Have You Had Enough?

Have You Had Enough?

By Patrick F. Cannon

With the cemetery where thousands of Americans are buried who died to liberate Europe from Nazi tyranny as a backdrop, President Trump in a Fox News interview chose to honor the 75th Anniversary of D-Day by insulting the Speaker of the House of Representatives and the former head of the F.B.I., who is himself a decorated veteran of the Viet Nam War. It was only the latest disgusting performance by a man who is totally unfit to hold his office, and who is not only unqualified, but a thoroughly bad man.

As a political conservative myself, I am sick and tired of Republicans and others tolerating and even celebrating this amoral and immoral man. I read the other day that the Republican National Committee is busy raising money for his reelection campaign instead of working to find someone to run against him for the party’s nomination. Do they have a death wish? Perhaps they’re all getting shaved at the local barber shop so they don’t have to look themselves in the mirror every morning?

I’m sick and tired of the argument that after all he’s responsible for the booming economy and the loosening and eliminating of many of the regulations that Republicans find so restrictive. What they forget, it seems to me, is that any Republican president would no doubt have done the same, while not cozying up to such worthies as Vladimir Putin and Kim Jong-un, and insulting our allies in other parts of the world. Oh, and trashing such bedrock Republican principles as free trade and international cooperation.

Two of Trump’s accomplices deserve special mention. Senator Mitch McConnell was first elected to the Senate from Kentucky in 1984, and became majority leader in 2015, in time to prevent President Obama’s final nominee to the Supreme Court from getting a vote in the Senate. As minority leader when Obama took office in 2009, he publicly proclaimed that his aim was to make certain that he (Obama) wouldn’t be re-elected in 2012. He failed in this. He also failed to prevent passage of the Affordable Care Act, but successfully thwarted most of the rest of the President’s legislative program. Although he originally supported Rand Paul in the Republican primaries, he soon jumped on the Trump bandwagon when it became clear his nomination was inevitable.

He is the archetype of the modern politician who puts party ahead of country. Nancy Pelosi, who evidences this tendency herself, is wise to counsel caution on the impeachment issue. She understands that even if the House were to impeach the president with overwhelming evidence, McConnell would likely prevent his conviction in the Senate. Based on her knowledge of the situation, Pelosi is happy to wait until Trump leaves office, when he is almost certain to be indicted.

(I would like here to point out that McConnell was born in Alabama, not Kentucky. My friend Skip – who was born in Kentucky – would like everyone to understand that the Blue Grass state bears no responsibility for spawning him.)

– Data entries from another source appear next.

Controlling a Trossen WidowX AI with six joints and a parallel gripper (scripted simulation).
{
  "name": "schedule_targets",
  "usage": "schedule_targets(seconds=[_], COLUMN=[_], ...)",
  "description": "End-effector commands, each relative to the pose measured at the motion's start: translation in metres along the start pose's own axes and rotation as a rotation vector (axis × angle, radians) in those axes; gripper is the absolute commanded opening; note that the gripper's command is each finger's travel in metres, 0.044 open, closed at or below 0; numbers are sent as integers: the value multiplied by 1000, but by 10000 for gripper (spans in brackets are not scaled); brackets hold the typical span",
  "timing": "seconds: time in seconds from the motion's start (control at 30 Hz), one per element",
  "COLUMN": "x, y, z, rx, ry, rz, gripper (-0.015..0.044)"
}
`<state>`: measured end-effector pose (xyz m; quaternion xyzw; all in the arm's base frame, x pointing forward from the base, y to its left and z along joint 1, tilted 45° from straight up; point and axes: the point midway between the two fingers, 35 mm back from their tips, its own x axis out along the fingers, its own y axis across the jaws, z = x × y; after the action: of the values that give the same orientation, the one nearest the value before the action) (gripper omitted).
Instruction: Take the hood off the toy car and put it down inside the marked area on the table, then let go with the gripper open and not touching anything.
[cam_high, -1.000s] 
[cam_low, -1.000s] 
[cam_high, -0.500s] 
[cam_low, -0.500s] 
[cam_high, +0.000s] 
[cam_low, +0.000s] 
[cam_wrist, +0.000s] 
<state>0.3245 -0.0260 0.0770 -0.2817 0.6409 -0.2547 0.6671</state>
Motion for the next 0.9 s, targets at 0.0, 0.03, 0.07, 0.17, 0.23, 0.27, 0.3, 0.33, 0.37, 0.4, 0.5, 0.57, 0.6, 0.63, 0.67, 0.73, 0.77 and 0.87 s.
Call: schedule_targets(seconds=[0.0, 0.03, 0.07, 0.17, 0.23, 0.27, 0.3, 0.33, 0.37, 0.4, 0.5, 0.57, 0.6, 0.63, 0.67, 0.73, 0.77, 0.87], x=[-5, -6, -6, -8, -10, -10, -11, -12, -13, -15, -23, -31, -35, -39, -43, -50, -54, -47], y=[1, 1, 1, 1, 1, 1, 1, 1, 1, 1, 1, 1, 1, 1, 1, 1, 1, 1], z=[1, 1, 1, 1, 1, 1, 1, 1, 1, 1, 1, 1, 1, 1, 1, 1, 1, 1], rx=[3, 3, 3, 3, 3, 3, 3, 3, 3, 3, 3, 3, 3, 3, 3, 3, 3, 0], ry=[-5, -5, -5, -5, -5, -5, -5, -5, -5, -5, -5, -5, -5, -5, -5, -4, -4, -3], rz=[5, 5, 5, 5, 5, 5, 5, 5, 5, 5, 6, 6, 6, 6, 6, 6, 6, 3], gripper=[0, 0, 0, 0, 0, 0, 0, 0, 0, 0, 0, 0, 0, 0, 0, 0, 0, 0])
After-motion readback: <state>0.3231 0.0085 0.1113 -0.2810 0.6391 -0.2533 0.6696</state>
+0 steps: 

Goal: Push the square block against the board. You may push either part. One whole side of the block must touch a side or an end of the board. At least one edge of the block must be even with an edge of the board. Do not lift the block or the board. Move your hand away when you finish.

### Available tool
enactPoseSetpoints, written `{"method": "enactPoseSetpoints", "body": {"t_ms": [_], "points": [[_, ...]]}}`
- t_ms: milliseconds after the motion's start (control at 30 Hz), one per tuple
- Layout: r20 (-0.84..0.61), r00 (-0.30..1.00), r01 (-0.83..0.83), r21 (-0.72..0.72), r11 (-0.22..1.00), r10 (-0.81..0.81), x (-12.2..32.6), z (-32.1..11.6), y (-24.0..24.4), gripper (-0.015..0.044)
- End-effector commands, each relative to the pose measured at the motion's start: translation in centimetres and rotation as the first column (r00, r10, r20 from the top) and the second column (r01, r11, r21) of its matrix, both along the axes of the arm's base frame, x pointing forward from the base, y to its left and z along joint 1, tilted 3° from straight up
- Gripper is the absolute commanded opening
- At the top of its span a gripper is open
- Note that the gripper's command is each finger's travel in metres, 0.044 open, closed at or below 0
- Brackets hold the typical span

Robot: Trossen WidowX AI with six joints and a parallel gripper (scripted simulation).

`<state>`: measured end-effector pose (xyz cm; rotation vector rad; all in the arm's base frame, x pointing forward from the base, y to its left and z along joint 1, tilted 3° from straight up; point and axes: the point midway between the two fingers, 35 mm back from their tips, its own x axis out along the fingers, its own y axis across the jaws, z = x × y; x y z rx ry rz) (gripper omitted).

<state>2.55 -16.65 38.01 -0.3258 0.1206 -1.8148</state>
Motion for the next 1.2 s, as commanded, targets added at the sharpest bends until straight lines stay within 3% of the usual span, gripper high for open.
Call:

Lindsey Graham, the senior senator from South Carolina, is a special case. Long known as John McCain’s best friend in the Senate, he has become an avid Trump supporter. As we know, McCain criticized the president on a whole range of issues, including his character. For this, the famously vindictive Trump heaped abuse on McCain even after his death. His animus was so extreme that his staff had the USS McCain hidden during the president’s recent trip to Japan because they knew he would explode if he saw it.

(Just for the record, the ship is named for the three McCain’s who served their country in time of war. Both John McCain’s father and grandfather were distinguished admirals. Trump, although not alone in this, got enough draft deferments to insure he didn’t serve in Viet Nam.)

For Lindsey Graham, friendship only goes so far. When you have to pander to the many Trump supporters among the “lost cause” white voters in South Carolina to get re-elected, well, loyalty is a luxury you can’t afford. Maybe the voters in Kentucky and South Carolina will do the right thing and rid themselves of these sanctimonious hypocrites. In the meantime, I have to call my barber to make sure Madigan and Cullerton have already been in for their shaves.